It is five years since ISIS seized the Iraqi city of Mosul, displacing hundreds of thousands of people. Many Christians were among those forced to flee. Some who escaped Iraq as children are now grown up – including Bella and Sareel, two extraordinary, faith-filled 18-year-old girls.

Against the grey, Jordanian cityscape behind them, Sareel and Bella stand out.

With her eye-catching Batman jumper and blonde-streaked ponytail, Sareel is a splash of colour. She is creative in other ways, too – she writes and paints, she teaches drama classes to younger refugee children, and as a child in Iraq she danced ballet.


But, Sareel shares, it can be hard to be fully herself in Amman.

If she dressed the way she would like – in shorts, for example – she would attract criticism. “People are very closed-minded … too closed-minded,” she says.

Sareel cannot walk in the street with her cousin, because he is male. “People would think that this is my boyfriend … and they would spread rumours about me,” she explains.

Bella has long hair and a bright smile, and she too longs for greater freedom. Bella, who is also 18, met Sareel four years ago, in Iraq.


Bella was born in Mosul. When she and her four siblings were growing up, periodic violence was normal. So, at first, her family did not take the warnings about ISIS seriously.

But as the fighters advanced, local Christians realised that this group was different.
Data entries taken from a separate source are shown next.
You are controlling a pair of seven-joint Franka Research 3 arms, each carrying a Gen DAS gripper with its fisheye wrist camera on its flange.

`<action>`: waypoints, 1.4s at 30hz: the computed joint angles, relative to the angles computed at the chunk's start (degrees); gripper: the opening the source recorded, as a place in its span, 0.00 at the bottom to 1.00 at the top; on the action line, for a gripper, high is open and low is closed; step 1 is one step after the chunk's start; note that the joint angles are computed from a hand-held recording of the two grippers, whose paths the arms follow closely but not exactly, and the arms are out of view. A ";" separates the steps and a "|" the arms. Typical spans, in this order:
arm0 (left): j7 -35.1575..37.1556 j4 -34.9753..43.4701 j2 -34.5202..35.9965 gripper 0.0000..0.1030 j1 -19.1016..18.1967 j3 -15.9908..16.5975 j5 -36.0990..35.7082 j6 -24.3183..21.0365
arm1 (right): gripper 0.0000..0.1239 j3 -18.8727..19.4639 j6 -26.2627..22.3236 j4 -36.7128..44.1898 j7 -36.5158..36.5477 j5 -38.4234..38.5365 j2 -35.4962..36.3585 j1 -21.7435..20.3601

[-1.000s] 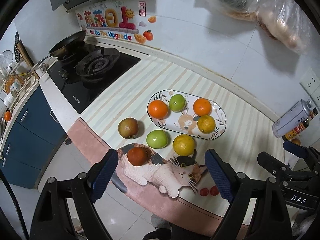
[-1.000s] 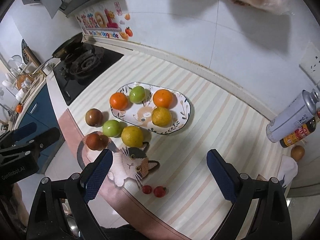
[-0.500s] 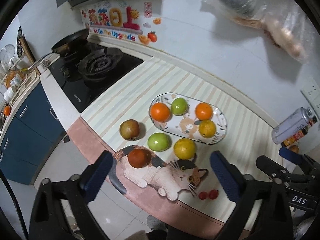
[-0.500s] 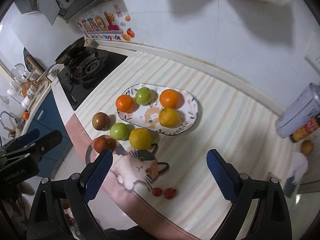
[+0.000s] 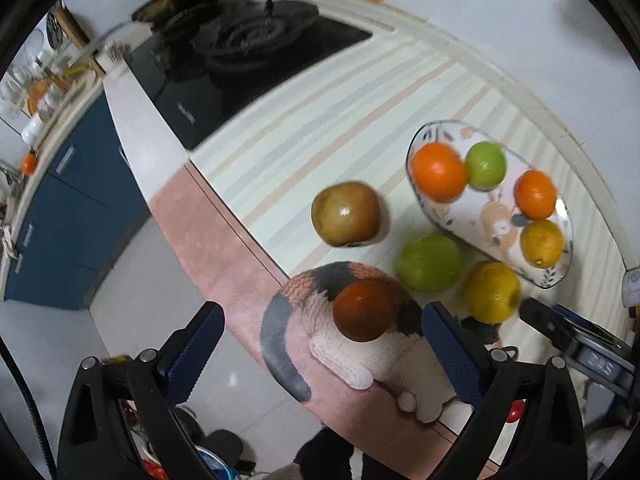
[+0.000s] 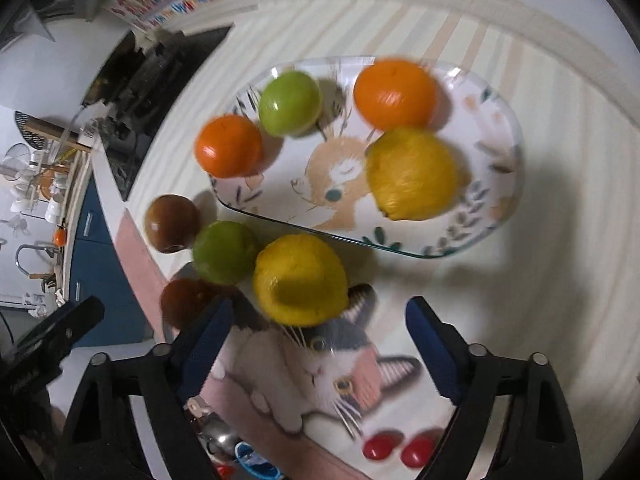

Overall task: Organize fruits
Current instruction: 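Grasp a lemon with the right tool while the left tool grasps a brown fruit, then place the lemon on the plate with the right tool while the left places the brown fruit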

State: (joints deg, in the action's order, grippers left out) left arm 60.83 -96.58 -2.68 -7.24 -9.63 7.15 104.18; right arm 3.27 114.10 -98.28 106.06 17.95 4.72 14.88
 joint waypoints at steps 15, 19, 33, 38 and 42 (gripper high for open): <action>8.46 -0.90 6.84 0.54 0.41 -0.32 -8.64 1.13 | 0.52 0.43 -4.22 0.44 -3.26 -1.98 1.79 1.56; 8.16 -3.44 5.37 0.50 0.61 -0.15 -8.10 3.50 | 0.51 0.34 -5.85 -2.48 -3.66 -1.41 -1.26 1.14; 5.68 -8.60 0.38 0.49 -0.94 -0.68 -9.97 4.84 | 0.53 0.59 -3.16 -3.45 -3.63 -1.24 -0.86 1.33; 5.44 -8.22 -0.89 0.49 -1.82 -0.93 -9.98 5.39 | 0.53 0.24 -1.85 -5.61 -4.84 -0.73 -3.97 0.75; 6.77 -4.08 -0.39 0.49 -2.24 -0.82 -11.40 5.89 | 0.53 -0.66 -1.32 -5.54 -5.42 0.74 -6.55 -0.62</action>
State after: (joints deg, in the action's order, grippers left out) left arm 67.60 -100.66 -3.07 -9.48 -10.45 -4.24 110.07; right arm 2.61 112.77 -103.82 100.64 18.69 -1.83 14.26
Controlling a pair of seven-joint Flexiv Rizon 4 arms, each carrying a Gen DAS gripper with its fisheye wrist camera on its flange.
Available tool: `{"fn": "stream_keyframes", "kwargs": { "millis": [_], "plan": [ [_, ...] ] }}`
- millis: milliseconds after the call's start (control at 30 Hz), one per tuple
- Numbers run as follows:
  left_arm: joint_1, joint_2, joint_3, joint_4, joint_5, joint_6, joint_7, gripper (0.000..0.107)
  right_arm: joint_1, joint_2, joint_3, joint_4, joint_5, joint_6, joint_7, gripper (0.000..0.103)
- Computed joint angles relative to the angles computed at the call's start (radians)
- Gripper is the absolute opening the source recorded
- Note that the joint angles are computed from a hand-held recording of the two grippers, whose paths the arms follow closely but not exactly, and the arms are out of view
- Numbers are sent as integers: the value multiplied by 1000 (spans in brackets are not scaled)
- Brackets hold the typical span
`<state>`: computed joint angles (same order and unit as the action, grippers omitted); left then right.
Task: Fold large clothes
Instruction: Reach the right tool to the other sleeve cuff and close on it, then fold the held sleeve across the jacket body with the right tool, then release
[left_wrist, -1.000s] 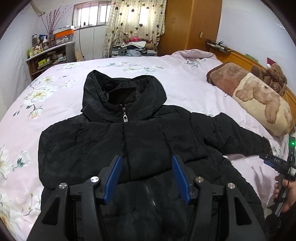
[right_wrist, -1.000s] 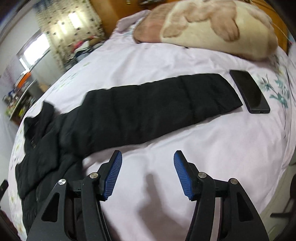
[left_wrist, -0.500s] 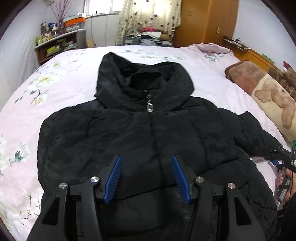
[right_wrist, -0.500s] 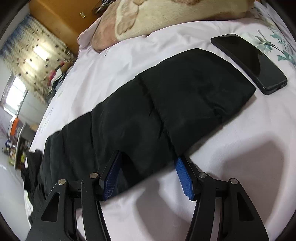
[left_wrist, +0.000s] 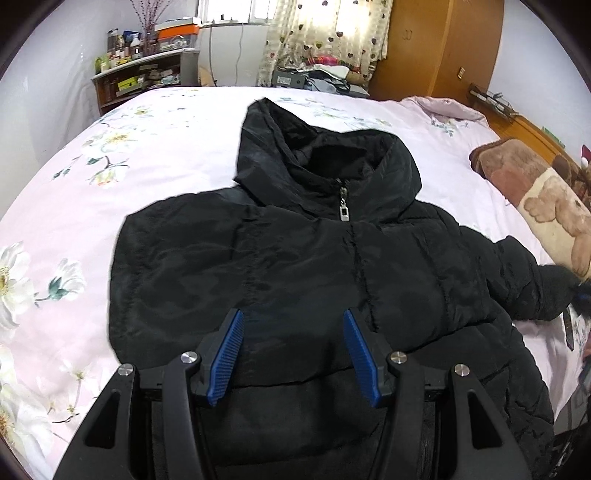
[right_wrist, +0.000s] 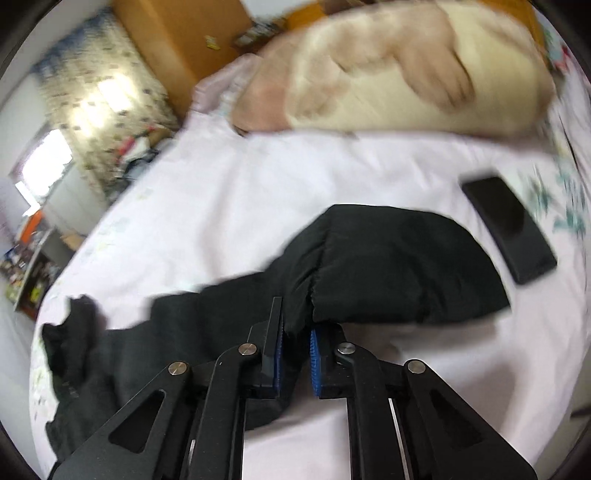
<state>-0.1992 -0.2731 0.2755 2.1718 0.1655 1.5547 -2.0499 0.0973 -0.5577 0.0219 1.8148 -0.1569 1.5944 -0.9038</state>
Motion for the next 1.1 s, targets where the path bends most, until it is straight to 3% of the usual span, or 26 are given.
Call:
{"fn": "stream_keyframes", "kwargs": {
  "millis": [167,333,433,733,867,967,1033,1100],
  "plan": [
    [7,61,24,43,27,16,-21,58,24,77,54,-9,-41,56,-76,11],
    [62,125,5,111,34,53,-36,58,-55,94,282,-62,-43,44,-198,11],
    [95,153,-12,149,31,66,-35,58,-43,81,361,-86,-35,14,-268,11],
    [193,218,-41,221,82,62,-69,58,100,-27,412,-150,10,-122,-399,11],
    [241,219,-77,247,47,74,-42,58,138,-83,420,-178,34,-207,-467,15],
    [250,211,-88,252,26,80,-24,58,120,-132,478,-220,84,-296,-545,26],
    [251,207,-96,255,4,87,-6,58,119,-150,497,-231,114,-328,-586,39],
    [251,204,-103,256,-20,97,14,58,98,-157,542,-234,155,-341,-657,60]
  ]
}}
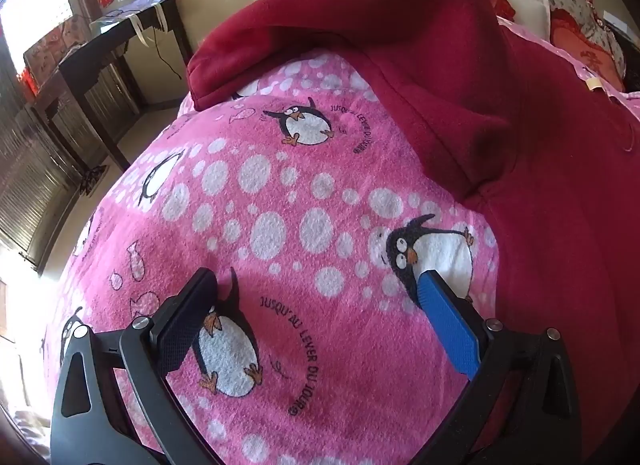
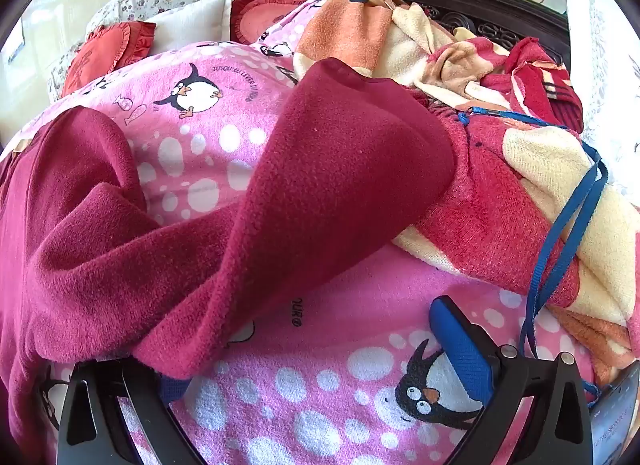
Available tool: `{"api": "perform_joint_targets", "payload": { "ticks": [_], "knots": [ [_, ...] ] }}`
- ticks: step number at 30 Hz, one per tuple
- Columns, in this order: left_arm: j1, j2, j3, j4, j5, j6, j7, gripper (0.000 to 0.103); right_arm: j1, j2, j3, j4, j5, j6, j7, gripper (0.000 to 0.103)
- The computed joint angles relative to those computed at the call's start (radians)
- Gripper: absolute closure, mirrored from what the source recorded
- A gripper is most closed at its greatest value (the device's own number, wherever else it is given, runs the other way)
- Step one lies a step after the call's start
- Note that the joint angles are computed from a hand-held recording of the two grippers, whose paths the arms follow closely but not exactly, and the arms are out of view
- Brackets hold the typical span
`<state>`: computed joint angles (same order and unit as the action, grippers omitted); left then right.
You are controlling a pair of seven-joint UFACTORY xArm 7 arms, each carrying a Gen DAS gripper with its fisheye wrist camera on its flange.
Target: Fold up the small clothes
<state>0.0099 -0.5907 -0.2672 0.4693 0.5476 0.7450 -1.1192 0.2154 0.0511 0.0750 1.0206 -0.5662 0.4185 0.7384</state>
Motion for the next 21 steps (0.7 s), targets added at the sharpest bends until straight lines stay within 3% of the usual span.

“They killed a lot of people,” Bella says, her voice tightening. “Our neighbour stayed, and he would give us the news, saying, ‘They took the girls and the kids, and they killed the men.’ It was painful, because we had just run away from there.”

Bella’s family escaped one hour before ISIS invaded Mosul.


After sheltering with other Christians in a nearby sinkhole, Bella’s family sought refuge in Dohuk, in Iraqi Kurdistan. But then, fearful that ISIS would descend there, too, the family moved to Jordan.

On her last day in Iraq, Bella met and made friends with Sareel in Baghdad. Sareel’s family lived in the capital, but, following a wave of ISIS suicide attacks on the city, her family also left for Jordan.


After three years of brutal occupation, ISIS was driven out of Mosul in July 2017. But neither Bella nor Sareel plan to return to Iraq.

Instead, they are waiting to hear if they will be given visas for Australia.

Bella dreams of completing her education, which has been interrupted. “It’s too hard to wait,” she sighs. “Sometimes I feel as though I am waiting for nothing. Sometimes I feel hopeless – then maybe I pray.”


Sareel also finds comfort in her Christian faith. SAT-7 KIDS was her favourite channel growing up – she especially liked Bedtime Stories.

She has other treasured memories, too.

“Before I came to Jordan, somehow, every day I dreamed about Jesus,” Sareel says. “So now when I think about the past, all I think about is Jesus.”


Once, Sareel remembers, she dreamed there was an explosion.

“Jesus told me, ‘Never be afraid, I am next to you.’ He was holding my hand, and he told me, ‘Nothing will happen to you.’”

Asked if she tries to forget Iraq, Sareel is emphatic.

“No. Never – never. The best memories are in the past.” She pauses. “Because I was always proud that Jesus was with me.”